<kenaan>
mattip py3.6 777ad5f524c1 /pypy/: merge default into py3.6
<kenaan>
mattip py3.6 60d99c821291 /pypy/module/_multiprocessing/test/test_semaphore.py: fix test for python3
ronan has quit [Ping timeout: 258 seconds]
ronan has joined #pypy
jacob22 has joined #pypy
<lritter>
i'm looking to augment the LLVM backend for my partially JITed language because compile perf is *awful*, and it occurred to me that folks here might have some experience with different backends.
<lritter>
the alternatives i'm seriously considering atm are libjit, libgccjit or libtcc. what i don't know is which one has the best bang for buck i.e. outperforms LLVM in compile speed, while still providing a reasonable amount of execution performance
<lritter>
libtcc currently looks the most enticing... it's not fairly fast, but iirc it compiles quickly, but also quite importantly, in a pinch it could replace the clang C bridge that we use
<simpson>
lritter: It seems like you're looking at a very flexible range of choices; have you seen QBE, by chance? It's another LLVM-but-smaller library: https://c9x.me/compile/
<lritter>
libgccjit could perhaps even act as a permanent replacement, but gcc itself is still GPL and that's going to be a problem w. shipping
<lritter>
simpson, yes i did. tbh the API just made me go ???
<lritter>
i also looked at libfirm, same.
<lritter>
but QBE is the most liberally licensed option which definitely is a plus.
<simpson>
BTW, there's a thesis recently going around that only a small handful of transformations are necessary to get an 80/20 tradeoff in optimizers. It could be that you only need those optimizations during JIT; certainly ISTM that this list is precisely the list that RPython uses.

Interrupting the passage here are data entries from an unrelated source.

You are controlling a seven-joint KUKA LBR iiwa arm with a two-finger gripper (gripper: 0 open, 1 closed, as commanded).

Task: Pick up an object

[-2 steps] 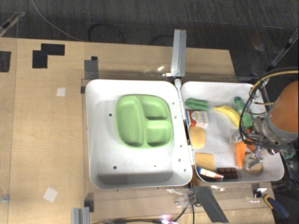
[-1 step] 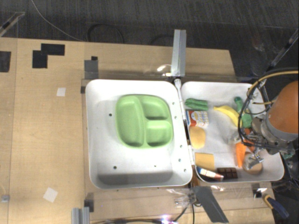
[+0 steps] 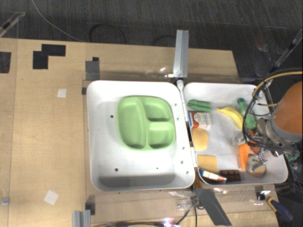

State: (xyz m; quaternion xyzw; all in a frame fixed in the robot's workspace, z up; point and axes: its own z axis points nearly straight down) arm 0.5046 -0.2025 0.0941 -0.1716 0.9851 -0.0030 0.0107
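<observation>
Arm (image 3: pixel 289 115) over right bin (image 3: pixel 222 90); carrot (image 3: pixel 243 156) upright lengthwise beside jaws, jaw state unclear

Even, fairly bright overhead light falls on the bench (image 3: pixel 42 141), and its pale wood reads clearly. The two white bins run close to overexposed; the left bin (image 3: pixel 102 126) holds a soft grey shadow along its near wall, and the green tray (image 3: pixel 144 122) casts only a faint one. A small glare spot glints on the metal post (image 3: pixel 180 56). The dark floor (image 3: pixel 142 8) at the top is dim and grainy. Small items in the right bin (image 3: pixel 222 141) look soft and slightly blurred.
</observation>
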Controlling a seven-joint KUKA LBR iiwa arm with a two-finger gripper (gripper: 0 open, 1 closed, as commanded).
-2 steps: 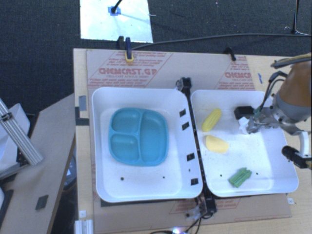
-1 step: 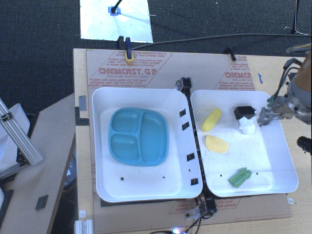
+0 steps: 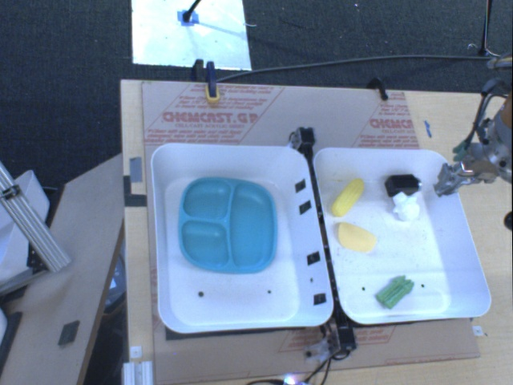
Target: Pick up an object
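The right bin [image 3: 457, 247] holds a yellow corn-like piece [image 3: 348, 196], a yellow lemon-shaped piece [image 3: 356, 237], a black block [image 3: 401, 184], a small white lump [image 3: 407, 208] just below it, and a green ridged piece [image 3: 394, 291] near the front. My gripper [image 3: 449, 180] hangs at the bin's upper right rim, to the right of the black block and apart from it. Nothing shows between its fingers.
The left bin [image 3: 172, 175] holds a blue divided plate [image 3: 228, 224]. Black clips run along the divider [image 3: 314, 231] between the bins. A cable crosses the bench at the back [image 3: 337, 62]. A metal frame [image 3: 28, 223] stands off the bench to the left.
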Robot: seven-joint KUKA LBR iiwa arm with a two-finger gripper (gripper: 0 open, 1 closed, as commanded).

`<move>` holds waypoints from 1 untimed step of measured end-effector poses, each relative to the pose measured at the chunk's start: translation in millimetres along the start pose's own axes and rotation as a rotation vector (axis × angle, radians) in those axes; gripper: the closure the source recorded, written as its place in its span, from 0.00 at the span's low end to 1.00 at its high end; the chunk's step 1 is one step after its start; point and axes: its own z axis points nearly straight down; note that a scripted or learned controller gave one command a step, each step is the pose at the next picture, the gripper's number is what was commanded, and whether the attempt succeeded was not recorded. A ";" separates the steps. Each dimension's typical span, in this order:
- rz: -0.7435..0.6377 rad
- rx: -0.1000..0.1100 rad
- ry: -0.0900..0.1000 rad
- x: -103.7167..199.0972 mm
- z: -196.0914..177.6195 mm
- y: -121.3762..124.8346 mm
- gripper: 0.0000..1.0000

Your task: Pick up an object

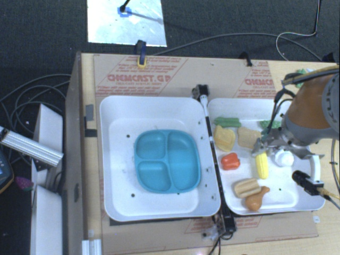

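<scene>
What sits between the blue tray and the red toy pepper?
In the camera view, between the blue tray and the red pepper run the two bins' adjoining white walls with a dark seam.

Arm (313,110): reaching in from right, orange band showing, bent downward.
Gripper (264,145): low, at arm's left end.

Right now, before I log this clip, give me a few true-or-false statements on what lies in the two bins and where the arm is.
1. The blue divided tray lies in the left bin. True.
2. The toy foods lie in the left bin. False: they lie in the right bin.
3. The yellow corn lies beside the orange-red pepper. True.
4. The arm hangs over the left bin. False: it is over the right bin.
5. The blue divided tray holds the hot dog bun. False: the bun is in the right bin.
</scene>
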 end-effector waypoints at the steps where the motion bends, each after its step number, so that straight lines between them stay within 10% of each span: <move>1: 0.001 -0.001 0.001 77.2 -107.2 26.3 1.00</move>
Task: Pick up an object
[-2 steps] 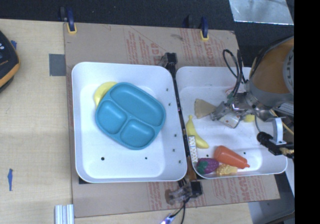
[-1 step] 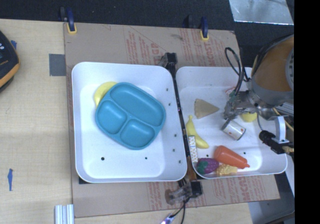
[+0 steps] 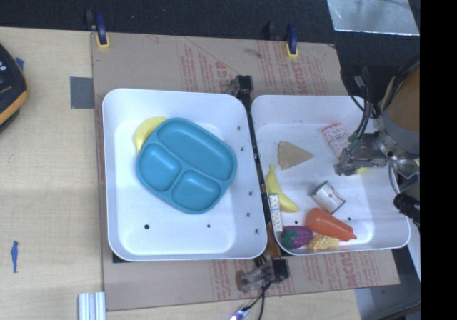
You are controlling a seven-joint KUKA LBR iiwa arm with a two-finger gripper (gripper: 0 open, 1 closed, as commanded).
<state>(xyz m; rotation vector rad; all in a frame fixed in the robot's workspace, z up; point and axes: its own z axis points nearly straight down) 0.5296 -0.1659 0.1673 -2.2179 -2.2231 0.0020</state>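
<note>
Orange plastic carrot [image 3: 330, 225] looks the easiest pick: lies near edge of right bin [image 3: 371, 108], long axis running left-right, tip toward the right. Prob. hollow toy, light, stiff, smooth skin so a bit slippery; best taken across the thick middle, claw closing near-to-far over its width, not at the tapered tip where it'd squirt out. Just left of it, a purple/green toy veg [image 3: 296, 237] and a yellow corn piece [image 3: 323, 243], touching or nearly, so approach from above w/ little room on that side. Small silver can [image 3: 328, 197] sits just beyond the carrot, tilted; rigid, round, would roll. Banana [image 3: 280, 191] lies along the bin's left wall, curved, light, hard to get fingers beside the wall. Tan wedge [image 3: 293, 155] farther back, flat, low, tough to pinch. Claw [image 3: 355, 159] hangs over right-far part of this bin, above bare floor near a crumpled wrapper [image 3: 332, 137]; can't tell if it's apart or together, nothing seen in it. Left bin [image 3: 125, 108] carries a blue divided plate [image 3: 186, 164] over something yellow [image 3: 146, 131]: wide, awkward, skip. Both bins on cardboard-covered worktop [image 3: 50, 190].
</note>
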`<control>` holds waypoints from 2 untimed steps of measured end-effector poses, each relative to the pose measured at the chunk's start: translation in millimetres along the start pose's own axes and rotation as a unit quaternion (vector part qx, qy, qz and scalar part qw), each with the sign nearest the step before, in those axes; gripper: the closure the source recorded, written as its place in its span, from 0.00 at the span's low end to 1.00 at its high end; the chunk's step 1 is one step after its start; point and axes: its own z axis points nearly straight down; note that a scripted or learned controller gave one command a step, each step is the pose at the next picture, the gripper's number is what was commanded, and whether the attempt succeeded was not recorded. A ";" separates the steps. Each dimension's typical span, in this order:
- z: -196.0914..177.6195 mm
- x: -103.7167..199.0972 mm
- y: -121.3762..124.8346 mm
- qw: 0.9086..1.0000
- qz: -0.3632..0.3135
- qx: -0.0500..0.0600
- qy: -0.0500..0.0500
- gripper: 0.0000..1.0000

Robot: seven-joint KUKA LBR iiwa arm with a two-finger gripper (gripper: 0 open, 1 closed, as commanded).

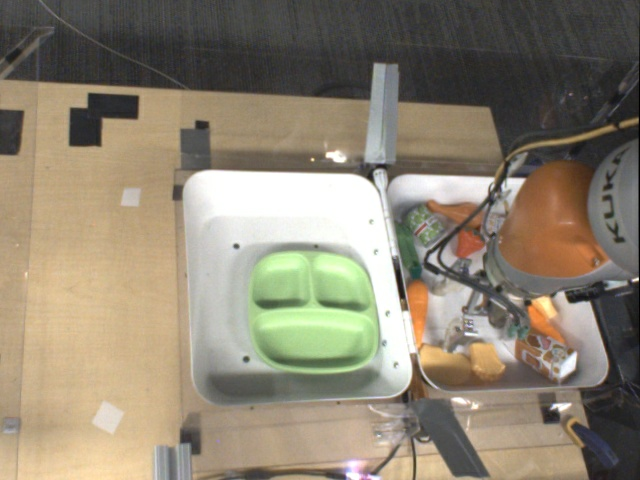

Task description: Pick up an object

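The gripper (pixel 470 326) is seen low in the right bin (pixel 596 373), in the lower right of the frame, beneath the arm's orange band (pixel 548 230) and a tangle of black cables. Its metal parts are seen just above two tan, bread-like pieces (pixel 462 363) lying against the bin's near wall; whether anything is held there cannot be told, as the cables and the wrist hide too much.

Around the gripper the right bin is crowded. An orange carrot-like piece (pixel 417 308) lies upright in the picture just left of the gripper, along the bin's left wall. Above it, a green packet (pixel 424 228) with printed markings is seen, and near that an orange and red item (pixel 462 224) is partly covered by the cables. To the right of the gripper, a small carton (pixel 547 356) with white and brown-red faces lies tilted near the bin's lower right corner, with another orange piece (pixel 544 313) just above it.

The left bin (pixel 215 258), in the middle of the frame, touches the right one along a shared edge. In it a light green divided tray (pixel 314 310) is set, with two small compartments at the top and one long one below.

Both bins rest on a pale wooden worktop (pixel 90 298), on which black squares (pixel 100 118) are marked at the upper left.
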 end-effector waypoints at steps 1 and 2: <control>-0.6 22.0 4.9 0.996 0.087 0.001 -0.004 0.00; -0.6 22.1 5.0 0.996 0.087 0.001 -0.004 0.00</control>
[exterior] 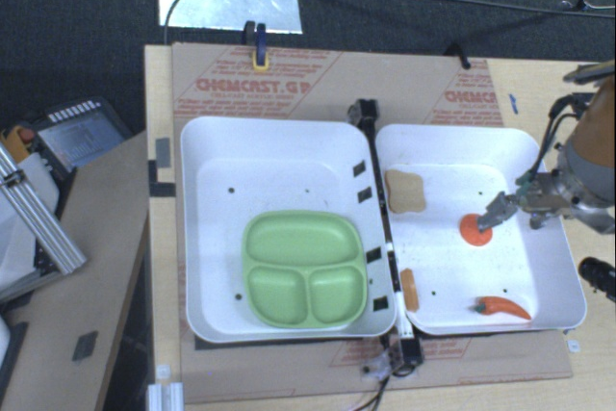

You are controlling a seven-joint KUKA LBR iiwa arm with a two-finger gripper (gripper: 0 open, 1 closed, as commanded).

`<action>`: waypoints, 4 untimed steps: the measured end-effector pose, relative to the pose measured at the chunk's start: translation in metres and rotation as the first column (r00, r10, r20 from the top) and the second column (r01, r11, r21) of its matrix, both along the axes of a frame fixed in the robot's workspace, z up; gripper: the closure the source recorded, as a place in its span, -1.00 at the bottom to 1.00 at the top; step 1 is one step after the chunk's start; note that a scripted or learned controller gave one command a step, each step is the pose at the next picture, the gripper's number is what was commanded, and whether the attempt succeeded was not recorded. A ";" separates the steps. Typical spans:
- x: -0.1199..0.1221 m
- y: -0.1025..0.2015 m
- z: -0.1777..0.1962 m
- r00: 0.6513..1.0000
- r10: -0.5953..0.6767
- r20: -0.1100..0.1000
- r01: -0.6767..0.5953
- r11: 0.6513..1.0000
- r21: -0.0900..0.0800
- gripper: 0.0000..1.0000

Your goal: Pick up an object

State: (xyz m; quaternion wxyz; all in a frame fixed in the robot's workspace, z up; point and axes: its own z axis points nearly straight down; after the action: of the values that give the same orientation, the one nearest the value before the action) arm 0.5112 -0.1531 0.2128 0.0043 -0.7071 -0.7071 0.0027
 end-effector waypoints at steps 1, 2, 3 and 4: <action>0.003 0.000 0.006 1.000 0.003 0.011 -0.003 1.000 -0.002 -1.00; -0.007 0.001 -0.042 1.000 0.001 0.008 -0.001 1.000 -0.002 -1.00; -0.009 0.006 -0.104 1.000 0.001 0.007 -0.001 1.000 -0.001 -1.00; -0.009 0.006 -0.130 1.000 0.001 0.009 -0.001 1.000 -0.001 -1.00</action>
State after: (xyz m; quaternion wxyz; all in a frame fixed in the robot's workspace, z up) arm 0.5026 -0.1470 0.0832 0.0007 -0.7068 -0.7074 0.0001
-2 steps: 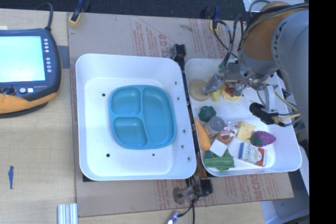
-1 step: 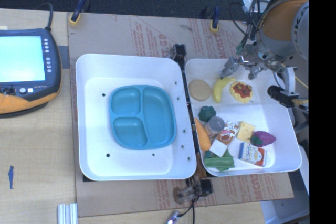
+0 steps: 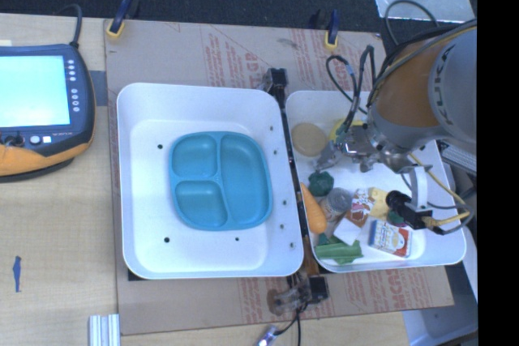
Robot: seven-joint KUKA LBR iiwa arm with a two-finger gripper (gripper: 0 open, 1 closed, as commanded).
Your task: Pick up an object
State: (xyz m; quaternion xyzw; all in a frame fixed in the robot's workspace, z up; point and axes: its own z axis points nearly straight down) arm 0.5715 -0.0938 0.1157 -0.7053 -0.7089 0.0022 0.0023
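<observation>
Arm: one grey arm is seen over the right bin.
Gripper: one, finger state cannot be told.
Bins: two; left bin, right bin.
Plate: one blue divided plate in the left bin.
Objects: several are piled in the right bin, including one orange carrot and one tan disc.

A white bin on a cardboard sheet holds a blue three-compartment plate. To the left, a control pendant with a lit screen rests on the wooden surface.
</observation>
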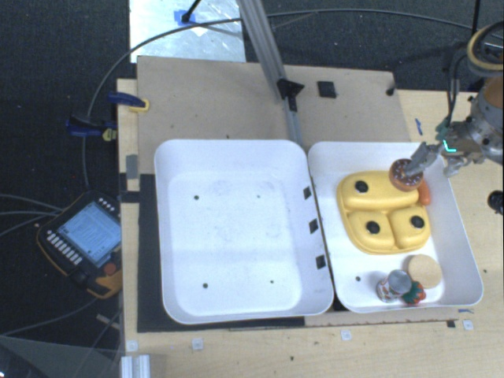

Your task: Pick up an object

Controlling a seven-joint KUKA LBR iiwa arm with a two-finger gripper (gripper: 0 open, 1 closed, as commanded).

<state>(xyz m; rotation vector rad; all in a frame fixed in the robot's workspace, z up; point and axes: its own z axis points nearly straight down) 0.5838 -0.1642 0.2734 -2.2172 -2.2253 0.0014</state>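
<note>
The right bin [465, 246] holds a large yellow moulded object [382, 211] with black dots on its top. A small brown round piece [404, 176] sits at its upper right edge, with a bit of orange [425, 195] beside it. My gripper [415, 164] reaches in from the right and its tip is right at that brown piece; I cannot see whether it touches or holds it. Near the bin's front edge lie a tan disc [425, 268] and a small multicoloured item [398, 288].
The left bin [169, 211] stands beside the right one, joined by black clips [313, 225]. A grey pole [264, 42] slants over the bench's back. A handheld pendant [83, 239] and cables lie to the left, off the bench.
</note>
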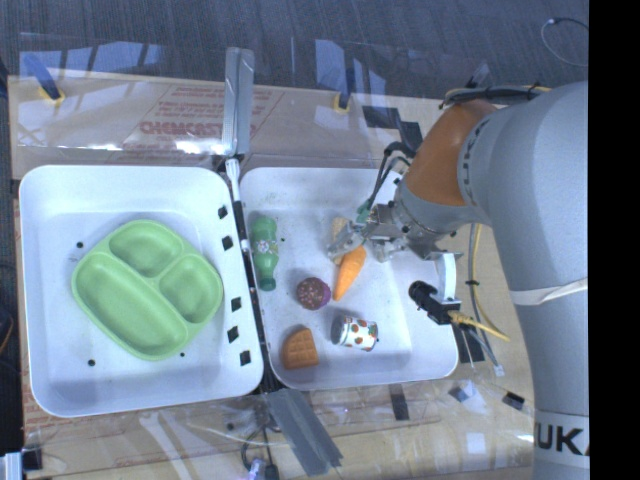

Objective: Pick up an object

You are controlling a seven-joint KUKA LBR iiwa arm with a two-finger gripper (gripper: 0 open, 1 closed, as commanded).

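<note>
The end effector (368,230) is lowered in the right bin (425,353), just at the top of the orange carrot (349,271) (the likely target); finger spacing cannot be told, and nothing is seen lifted, so the pick remains to be completed

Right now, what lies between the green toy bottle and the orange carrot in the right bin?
In the camera view, a round dark-red ball lies between the green bottle and the carrot.

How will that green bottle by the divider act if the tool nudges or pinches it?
The green bottle lies on its side on the right bin's smooth floor, so it will probably roll sideways when nudged. Its rounded, glossy-looking body may slip from a pinch. It looks like rigid plastic, likely light.
</note>
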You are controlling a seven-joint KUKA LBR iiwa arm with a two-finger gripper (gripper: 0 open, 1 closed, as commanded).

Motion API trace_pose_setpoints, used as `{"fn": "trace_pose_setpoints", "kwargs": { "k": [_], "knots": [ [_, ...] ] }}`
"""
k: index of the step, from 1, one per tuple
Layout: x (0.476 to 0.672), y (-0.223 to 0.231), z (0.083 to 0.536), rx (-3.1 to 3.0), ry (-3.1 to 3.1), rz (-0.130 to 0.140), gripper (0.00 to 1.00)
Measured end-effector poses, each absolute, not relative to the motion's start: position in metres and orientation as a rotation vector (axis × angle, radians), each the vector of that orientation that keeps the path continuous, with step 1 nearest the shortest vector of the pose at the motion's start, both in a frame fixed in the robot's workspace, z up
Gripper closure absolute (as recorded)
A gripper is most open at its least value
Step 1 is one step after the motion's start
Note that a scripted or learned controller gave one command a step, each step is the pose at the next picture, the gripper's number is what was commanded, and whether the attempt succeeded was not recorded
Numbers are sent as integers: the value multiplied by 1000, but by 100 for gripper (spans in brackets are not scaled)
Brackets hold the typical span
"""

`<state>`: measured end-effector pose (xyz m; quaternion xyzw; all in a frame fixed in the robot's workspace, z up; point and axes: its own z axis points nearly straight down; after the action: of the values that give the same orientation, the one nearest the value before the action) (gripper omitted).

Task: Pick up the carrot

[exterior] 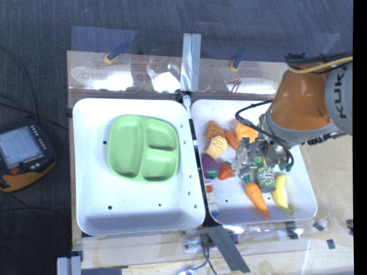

marky1991 has joined #pypy
<lritter>
the jit is mostly needed to produce AST and syntax transform functions, actual program code is supposed to be compiled with big boy pants ;)
<lritter>
we currently have 1.2s of startup time which is spent 90% in llvm... a lot of it is code that is executed once then thrown away
<lritter>
if i can't solve this with middleware i won't.
<simpson>
Have you checked which LLVM passes are being used? ISTR that by default they select passes that are heavy, aimed at C++.
<lritter>
simpson, it's definitely -O0. i've done there everything i could.
<lritter>
1.2s without any optimizations, 1.7s with.
<lritter>
i think what it comes down to is deciding in which order i'm going to write & test backends :|
<lritter>
starting with libtcc would have the most benefit as having a C backend is never bad
<lritter>
plus if it's already good enough i might even use it for the C bridge.
<lritter>
what also matters is the kind of output you get when you break in GDB. LLVM is pretty good in that regard.
<lritter>
but if that fails, what to try next? QBE doesn't really look like it does online compilation well.
<lritter>
libjit is smaller than libgccjit and has the better license so i'd try that i guess
<simpson>
I bet that QBE's author would support adding part of the online API, but they might ask you to provide the JIT bits and write some C.
<simpson>
They're targeting BSDs IIUC, where JIT memory needs brush up against the system security policy.
<lritter>
ok, so tcc's GDB support at runtime is non-existent. it does work offline though.
marky1991 has quit [Ping timeout: 246 seconds]
mattip has joined #pypy
Garen_ has joined #pypy
Garen has quit [Ping timeout: 255 seconds]
<arigato>
mattip: re issue #3011 (cpyext slow when calling Py_BuildValue)
<mattip>
?
<arigato>
I think that we could build and fill tuples entirely from C, the same way as we do that with PyIntObjects
<arigato>
unless I'm mistaken, C code calling PyInt_FromLong() gets a PyIntObject made from C which doesn't have any corresponding pypy side at first (or possibly ever)
<arigato>
doing that with tuples seems possible now that PyTupleObjects maintain their own list of "PyObject *" pointers too
<arigato>
ah, but note that PyTuple_SET_ITEM is already just a macro in C
<arigato>
I guess PyTuple_New() still needs to be turned into a C-allocation-only, and then care taken in tupleobject.py
<mattip>
right. On py3.6 we still need to improve PyLong_FromLong like PyInt_FromLong, that might e the difference between the benchmark there
<mattip>
nice
<mattip>
so one by one allow C obj creation from C without a w_obj until needed
oberstet has quit [Remote host closed the connection]
<antocuni>
note that we still need to solve the general case of creating objects in C and returning them to Python (e.g. ndarray.getitem returning a scalar)
<mattip>
antocuni: you mean the getitem benchmark in bench_np.py (0.06 in cpython2.7, 0.41 in pypy2.7)?